_ACTIVITY_:
Reproduce the data, keeping every word exactly as it is.

_DATASET SECTION_:
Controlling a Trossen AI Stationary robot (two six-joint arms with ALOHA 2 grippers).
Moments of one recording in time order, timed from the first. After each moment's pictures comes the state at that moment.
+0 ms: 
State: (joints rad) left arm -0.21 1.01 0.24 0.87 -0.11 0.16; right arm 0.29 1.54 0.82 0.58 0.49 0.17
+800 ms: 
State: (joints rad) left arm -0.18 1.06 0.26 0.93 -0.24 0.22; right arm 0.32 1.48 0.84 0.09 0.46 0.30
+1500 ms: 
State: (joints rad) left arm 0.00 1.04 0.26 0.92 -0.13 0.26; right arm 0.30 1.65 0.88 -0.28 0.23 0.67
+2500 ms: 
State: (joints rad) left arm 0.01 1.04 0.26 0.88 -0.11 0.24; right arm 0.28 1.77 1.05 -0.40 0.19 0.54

_RESPONSE AREA_:
Controlling a Trossen AI Stationary robot (two six-joint arms with ALOHA 2 grippers).
Moments of one recording in time order, timed from the first. After each moment's pictures comes the state at that moment.
+0 ms: 
State: (joints rad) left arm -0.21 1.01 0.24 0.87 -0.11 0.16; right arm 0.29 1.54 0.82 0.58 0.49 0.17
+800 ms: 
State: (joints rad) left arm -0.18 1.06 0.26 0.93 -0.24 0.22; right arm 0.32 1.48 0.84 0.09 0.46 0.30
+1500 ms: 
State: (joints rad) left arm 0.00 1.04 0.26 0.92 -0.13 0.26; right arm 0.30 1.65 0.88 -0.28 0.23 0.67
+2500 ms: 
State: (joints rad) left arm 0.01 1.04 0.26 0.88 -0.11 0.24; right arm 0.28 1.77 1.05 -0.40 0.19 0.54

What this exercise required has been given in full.